SEMBILAN~

6 4 0
                                        

Halo, haloo

Apa kabar?

Jangan lupa vote dan komen, ya!

Happy reading!

_-_-_-_-_-_-_-_-_-_-_-_-_-_-_-_-_-_-_-_-_-_-_-_

"Hasilnya sepadan dengan usahanya."

"Waktunya 5 menit lagi," ucap Bu Dira mengingatkan.

Ananta bernapas lega, karena dia baru saja selesai mengerjakan soal-soal itu. Ia melihat teman-teman yang lain. Terlihat Safira dan Arjuna sudah selesai, tinggal Reza yang masih membolak-balikan kertas di mejanya.

5 menit berlalu, waktunya mengumpulkan. Semua kertas ditaruh di meja Bu Dira, tanpa terkecuali. Sepertinya, Reza juga sudah selesai.

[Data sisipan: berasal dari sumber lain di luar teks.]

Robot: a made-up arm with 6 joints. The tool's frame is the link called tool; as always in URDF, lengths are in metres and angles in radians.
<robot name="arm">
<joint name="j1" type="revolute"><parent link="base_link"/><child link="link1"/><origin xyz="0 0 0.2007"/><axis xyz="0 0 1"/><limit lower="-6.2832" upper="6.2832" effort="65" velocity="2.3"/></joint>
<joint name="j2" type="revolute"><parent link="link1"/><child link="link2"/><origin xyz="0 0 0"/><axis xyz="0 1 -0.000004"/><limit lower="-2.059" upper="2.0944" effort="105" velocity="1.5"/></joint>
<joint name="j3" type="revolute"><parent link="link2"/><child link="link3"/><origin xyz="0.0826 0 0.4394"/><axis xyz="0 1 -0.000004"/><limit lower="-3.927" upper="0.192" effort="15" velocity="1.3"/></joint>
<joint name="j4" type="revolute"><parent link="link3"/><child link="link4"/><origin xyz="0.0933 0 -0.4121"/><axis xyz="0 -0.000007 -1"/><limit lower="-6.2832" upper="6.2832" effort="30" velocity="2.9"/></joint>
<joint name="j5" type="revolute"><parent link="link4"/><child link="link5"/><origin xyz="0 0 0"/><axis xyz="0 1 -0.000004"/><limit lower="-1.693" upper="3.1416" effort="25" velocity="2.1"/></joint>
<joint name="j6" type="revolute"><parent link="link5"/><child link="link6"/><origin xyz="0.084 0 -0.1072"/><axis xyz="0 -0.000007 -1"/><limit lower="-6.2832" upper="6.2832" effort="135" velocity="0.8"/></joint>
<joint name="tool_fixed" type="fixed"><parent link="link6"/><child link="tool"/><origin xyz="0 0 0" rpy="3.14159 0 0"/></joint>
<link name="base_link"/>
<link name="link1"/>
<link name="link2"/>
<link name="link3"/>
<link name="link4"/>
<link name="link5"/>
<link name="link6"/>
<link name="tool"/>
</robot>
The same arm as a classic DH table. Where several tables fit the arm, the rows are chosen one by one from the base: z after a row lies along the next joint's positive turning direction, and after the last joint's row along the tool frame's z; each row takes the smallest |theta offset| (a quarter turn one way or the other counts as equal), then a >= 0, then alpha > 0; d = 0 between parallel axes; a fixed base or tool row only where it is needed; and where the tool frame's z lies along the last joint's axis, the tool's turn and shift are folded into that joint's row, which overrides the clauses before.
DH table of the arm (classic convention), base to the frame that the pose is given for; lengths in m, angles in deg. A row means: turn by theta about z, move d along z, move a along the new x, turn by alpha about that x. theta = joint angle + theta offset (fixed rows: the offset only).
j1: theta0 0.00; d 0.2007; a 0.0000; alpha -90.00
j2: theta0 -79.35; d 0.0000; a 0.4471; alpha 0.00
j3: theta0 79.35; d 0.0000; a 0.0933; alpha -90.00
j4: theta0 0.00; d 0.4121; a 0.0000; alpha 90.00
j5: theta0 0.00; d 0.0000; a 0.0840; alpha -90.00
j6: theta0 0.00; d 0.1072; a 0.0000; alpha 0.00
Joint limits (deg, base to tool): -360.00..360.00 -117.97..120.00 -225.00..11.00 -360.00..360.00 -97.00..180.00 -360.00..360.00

"Terima kasih untuk kalian semua, karena sudah mau mengikuti seleksi ini. Hasil atau pengumumannya, akan Ibu beritahu di grup." Bu Dira menjeda. "Siapapun yang terpilih, Ibu harap, kalian bisa memanfaatkan peluang bagus ini dengan baik. Dan untuk yang tidak terpilih, gak perlu sedih, kecewa, atau malah membandingkan diri kalian. Gak terpilih bukan berarti kalian kalah atau apapun. Kalian tidak terpilih, mungkin itu tanda agar kalian berusaha lebih keras lagi kedepannya."

"Cukup sekian. Silahkan kembali ke kelas masing-masing. Sekali lagi, terima kasih, Anak-anak," ucap Bu Dira mengakhiri.

Ananta dan yang lainnya keluar dari ruangan. Ia berpisah dengan Safira dan Reza karena jurusan IPA dan IPS beda arah. Ananta berjalan berdampingan dengan Arjuna di sebelahnya.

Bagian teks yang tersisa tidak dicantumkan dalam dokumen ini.